# EXERCISE
For each line of the listing that holds "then", show the full line.

[GIVEN ENTRIES — start]

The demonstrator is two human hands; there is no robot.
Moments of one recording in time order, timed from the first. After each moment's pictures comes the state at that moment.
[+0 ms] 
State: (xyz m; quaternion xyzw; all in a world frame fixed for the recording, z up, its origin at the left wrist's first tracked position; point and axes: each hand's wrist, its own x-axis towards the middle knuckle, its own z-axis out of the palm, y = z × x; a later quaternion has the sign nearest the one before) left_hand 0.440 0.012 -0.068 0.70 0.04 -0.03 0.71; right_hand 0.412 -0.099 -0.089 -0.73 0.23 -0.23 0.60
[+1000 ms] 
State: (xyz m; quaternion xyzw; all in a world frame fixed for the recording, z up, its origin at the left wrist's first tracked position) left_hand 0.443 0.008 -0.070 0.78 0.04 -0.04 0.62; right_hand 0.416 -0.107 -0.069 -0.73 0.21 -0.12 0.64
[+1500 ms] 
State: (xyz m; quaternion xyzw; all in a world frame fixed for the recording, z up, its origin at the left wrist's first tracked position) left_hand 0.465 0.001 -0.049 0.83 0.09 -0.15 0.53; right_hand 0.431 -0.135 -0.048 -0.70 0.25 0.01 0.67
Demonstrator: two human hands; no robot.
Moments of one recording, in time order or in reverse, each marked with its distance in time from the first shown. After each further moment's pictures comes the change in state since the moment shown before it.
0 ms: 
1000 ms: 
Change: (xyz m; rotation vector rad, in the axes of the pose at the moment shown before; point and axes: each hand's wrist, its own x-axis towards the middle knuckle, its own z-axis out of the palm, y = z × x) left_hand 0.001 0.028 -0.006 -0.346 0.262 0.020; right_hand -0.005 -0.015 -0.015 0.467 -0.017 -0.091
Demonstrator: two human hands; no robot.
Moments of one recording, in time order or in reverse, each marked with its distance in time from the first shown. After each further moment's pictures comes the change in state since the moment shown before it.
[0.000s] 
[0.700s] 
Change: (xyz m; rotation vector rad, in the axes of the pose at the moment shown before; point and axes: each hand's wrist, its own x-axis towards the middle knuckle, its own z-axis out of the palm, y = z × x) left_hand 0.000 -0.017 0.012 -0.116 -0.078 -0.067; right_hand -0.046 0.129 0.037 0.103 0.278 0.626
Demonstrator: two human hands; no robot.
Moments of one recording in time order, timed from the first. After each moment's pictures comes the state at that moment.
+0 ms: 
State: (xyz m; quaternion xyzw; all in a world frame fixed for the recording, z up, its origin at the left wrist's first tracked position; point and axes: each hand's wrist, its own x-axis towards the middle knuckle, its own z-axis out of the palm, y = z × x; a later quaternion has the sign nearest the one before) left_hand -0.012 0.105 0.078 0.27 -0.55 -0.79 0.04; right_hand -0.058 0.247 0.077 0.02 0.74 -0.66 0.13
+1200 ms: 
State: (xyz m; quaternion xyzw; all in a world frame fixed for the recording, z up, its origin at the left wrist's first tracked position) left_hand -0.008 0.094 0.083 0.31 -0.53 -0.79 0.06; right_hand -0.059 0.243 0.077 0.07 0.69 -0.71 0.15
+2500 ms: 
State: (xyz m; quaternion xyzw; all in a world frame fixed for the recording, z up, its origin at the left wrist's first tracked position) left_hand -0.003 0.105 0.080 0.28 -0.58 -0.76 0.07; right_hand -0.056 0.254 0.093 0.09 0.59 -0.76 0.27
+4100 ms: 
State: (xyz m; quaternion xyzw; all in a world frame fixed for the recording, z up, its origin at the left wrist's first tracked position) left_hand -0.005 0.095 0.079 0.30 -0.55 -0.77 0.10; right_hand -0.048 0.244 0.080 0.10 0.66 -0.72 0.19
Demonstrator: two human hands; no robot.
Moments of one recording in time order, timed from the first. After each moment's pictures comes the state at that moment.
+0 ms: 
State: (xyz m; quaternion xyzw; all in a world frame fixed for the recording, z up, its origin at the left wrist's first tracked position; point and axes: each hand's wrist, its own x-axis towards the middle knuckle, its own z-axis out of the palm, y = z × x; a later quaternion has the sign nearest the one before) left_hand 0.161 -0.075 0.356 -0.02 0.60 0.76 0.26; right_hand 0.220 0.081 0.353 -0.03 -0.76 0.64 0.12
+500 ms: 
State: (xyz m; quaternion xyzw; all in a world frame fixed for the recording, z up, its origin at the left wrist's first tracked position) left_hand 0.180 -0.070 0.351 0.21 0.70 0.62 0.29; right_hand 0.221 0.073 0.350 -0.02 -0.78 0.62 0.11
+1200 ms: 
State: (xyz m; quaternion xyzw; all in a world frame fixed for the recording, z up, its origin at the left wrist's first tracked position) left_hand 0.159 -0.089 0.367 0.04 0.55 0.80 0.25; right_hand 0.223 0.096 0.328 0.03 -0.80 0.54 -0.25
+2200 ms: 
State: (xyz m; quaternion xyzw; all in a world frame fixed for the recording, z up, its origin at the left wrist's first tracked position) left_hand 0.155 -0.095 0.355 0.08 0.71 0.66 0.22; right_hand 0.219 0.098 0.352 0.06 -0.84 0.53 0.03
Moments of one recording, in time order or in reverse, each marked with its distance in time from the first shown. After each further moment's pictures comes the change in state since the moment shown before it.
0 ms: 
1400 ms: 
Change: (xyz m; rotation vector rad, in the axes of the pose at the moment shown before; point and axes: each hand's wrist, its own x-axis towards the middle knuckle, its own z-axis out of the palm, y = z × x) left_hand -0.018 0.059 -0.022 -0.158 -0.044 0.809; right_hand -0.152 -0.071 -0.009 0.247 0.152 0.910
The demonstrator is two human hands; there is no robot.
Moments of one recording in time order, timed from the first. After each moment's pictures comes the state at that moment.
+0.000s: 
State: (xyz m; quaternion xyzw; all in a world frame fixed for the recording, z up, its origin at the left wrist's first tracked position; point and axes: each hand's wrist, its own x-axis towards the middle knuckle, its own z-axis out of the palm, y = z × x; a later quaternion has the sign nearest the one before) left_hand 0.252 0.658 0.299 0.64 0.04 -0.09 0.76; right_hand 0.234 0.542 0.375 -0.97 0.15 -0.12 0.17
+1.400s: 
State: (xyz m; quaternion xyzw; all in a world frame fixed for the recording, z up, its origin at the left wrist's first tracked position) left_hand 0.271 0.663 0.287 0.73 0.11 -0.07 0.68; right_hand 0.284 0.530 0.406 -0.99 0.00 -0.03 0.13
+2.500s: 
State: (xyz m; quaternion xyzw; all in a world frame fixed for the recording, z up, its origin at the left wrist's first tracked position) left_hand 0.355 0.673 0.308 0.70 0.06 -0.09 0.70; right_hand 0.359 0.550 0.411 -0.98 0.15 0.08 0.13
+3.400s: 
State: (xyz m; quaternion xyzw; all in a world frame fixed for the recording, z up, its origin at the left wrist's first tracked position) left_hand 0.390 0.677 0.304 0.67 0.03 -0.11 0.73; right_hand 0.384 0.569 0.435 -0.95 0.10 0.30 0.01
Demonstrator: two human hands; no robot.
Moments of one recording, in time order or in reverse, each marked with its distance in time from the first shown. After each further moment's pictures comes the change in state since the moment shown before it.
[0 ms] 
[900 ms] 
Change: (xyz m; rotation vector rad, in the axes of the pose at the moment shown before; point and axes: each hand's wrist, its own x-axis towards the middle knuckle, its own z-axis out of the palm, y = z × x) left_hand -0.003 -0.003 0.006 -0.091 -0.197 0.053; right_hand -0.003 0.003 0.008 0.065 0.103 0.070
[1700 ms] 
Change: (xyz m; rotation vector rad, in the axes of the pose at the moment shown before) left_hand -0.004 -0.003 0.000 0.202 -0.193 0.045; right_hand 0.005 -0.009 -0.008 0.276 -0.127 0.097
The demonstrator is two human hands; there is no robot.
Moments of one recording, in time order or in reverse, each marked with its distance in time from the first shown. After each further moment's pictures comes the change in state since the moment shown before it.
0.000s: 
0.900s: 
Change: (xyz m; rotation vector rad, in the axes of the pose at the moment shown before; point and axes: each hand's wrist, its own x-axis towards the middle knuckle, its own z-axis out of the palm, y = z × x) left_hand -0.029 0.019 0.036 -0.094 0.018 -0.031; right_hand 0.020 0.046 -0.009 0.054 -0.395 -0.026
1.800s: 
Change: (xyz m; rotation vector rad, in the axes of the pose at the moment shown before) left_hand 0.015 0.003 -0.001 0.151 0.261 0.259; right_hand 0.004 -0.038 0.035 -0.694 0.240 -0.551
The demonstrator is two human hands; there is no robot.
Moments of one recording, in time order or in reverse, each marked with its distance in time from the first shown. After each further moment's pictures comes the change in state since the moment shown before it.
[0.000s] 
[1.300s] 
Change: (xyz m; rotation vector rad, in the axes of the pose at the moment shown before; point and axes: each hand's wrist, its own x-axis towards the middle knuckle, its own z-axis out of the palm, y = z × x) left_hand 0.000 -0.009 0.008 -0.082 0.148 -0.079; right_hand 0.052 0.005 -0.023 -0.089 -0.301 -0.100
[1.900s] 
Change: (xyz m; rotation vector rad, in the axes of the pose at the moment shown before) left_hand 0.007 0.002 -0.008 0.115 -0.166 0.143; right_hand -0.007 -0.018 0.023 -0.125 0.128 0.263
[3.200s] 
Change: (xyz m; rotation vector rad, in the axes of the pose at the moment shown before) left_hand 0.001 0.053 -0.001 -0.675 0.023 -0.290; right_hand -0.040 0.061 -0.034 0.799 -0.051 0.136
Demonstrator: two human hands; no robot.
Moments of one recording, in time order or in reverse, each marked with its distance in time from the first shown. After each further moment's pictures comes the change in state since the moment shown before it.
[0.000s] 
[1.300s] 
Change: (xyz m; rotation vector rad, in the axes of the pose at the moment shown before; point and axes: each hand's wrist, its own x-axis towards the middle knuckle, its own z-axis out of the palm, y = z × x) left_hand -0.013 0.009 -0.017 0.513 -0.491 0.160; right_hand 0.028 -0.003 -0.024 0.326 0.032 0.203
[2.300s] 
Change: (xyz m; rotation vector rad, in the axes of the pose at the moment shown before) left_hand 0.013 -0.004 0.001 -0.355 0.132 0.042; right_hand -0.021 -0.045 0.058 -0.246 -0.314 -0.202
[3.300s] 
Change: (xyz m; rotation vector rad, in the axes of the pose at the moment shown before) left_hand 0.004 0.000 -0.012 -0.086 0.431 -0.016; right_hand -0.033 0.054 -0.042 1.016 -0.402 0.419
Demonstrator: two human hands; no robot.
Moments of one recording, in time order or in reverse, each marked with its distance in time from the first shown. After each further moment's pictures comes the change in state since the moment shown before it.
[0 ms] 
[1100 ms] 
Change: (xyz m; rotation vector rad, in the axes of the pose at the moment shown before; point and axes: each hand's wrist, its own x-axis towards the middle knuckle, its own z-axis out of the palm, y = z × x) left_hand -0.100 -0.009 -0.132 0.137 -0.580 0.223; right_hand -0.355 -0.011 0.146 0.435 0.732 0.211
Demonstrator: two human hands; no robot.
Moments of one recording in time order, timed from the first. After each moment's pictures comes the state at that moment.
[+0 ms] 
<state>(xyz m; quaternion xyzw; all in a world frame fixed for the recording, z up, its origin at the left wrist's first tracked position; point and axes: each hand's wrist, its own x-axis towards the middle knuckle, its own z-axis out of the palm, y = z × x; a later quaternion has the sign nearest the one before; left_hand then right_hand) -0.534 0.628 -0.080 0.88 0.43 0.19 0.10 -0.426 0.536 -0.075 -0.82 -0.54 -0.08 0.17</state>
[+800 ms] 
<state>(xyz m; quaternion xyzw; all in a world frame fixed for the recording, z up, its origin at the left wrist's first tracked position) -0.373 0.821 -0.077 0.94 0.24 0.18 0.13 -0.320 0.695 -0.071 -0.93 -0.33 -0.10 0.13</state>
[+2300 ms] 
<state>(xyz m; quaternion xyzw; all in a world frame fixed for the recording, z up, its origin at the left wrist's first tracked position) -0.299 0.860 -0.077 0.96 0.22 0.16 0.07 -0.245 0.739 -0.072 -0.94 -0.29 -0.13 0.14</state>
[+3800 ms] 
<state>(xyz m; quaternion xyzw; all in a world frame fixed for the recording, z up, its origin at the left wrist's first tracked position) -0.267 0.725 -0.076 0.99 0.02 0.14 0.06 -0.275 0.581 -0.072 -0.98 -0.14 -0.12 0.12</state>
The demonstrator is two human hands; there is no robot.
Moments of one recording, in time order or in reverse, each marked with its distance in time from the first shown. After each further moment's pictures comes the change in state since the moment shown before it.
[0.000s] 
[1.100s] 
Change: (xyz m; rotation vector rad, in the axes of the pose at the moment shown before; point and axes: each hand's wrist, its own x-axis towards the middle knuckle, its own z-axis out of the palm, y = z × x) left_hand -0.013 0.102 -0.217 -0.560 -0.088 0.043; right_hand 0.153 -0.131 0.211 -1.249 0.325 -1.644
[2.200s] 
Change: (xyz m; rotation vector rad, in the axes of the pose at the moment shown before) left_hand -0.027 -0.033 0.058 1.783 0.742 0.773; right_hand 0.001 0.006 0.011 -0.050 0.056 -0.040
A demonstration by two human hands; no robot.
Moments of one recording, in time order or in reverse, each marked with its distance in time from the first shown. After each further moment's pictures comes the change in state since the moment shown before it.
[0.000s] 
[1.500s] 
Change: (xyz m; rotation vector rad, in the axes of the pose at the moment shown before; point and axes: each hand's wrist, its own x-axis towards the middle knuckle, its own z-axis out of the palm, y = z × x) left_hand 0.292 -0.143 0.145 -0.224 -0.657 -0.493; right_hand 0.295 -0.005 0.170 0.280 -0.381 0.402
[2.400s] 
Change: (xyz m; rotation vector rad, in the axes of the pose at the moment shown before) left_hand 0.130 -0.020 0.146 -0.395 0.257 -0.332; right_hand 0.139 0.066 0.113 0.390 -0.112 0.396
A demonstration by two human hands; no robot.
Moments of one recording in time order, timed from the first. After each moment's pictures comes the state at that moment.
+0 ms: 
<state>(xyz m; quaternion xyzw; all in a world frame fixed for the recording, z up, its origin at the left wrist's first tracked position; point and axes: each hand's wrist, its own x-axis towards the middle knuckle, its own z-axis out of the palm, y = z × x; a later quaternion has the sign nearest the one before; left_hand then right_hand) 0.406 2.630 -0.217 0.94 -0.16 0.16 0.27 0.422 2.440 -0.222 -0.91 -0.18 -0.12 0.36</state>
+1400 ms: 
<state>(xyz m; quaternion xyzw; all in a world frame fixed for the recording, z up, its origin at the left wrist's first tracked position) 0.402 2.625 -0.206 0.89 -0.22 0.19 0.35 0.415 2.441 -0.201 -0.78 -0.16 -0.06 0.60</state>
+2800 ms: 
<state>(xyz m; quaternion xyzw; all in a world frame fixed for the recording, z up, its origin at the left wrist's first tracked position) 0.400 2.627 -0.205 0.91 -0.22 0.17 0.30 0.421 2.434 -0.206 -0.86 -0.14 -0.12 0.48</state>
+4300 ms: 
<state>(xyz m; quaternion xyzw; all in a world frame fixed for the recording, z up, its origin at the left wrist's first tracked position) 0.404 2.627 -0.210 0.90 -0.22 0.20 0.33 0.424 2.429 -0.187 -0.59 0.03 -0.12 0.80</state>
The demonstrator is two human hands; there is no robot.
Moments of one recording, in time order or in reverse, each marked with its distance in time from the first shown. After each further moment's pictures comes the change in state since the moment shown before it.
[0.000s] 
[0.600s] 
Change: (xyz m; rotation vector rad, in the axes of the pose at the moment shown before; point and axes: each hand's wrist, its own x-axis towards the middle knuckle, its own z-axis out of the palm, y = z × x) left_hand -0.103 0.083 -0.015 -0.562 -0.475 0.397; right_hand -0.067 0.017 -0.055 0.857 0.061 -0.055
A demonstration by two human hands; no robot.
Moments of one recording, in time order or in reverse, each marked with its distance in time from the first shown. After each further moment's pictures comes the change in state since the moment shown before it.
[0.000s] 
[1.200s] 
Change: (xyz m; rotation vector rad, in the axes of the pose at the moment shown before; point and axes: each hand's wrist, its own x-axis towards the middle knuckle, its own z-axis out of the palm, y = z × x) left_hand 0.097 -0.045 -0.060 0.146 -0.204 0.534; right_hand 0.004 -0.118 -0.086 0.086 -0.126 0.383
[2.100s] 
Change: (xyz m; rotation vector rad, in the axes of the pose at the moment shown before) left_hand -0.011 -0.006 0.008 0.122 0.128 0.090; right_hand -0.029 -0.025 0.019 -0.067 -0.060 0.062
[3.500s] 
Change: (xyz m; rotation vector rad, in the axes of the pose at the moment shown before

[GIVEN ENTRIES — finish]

# TASK RESULT
<state>(xyz m; quaternion xyzw; all in a world frame fixed for the recording, z up, its origin at the left wrist's first tracked position; point and axes: each hand's wrist, its own x-axis towards the middle knuckle, its own z-axis out of the palm, y = z × x; a later quaternion has the sign nearest the one before; left_hand then right_hand) -0.534 0.628 -0.080 0.88 0.43 0.19 0.10 -0.426 0.536 -0.075 -0.82 -0.54 -0.08 0.17</state>
<state>(xyz m; quaternion xyzw; all in a world frame fixed for the recording, z up, its origin at the left wrist's first tracked position; point and axes: each hand's wrist, its own x-axis towards the middle knuckle, its own z-axis out of the palm, y = z × x; a later quaternion has the sign nearest the one before; left_hand then right_hand) 0.406 2.630 -0.217 0.94 -0.16 0.16 0.27 0.422 2.440 -0.222 -0.91 -0.18 -0.12 0.36</state>

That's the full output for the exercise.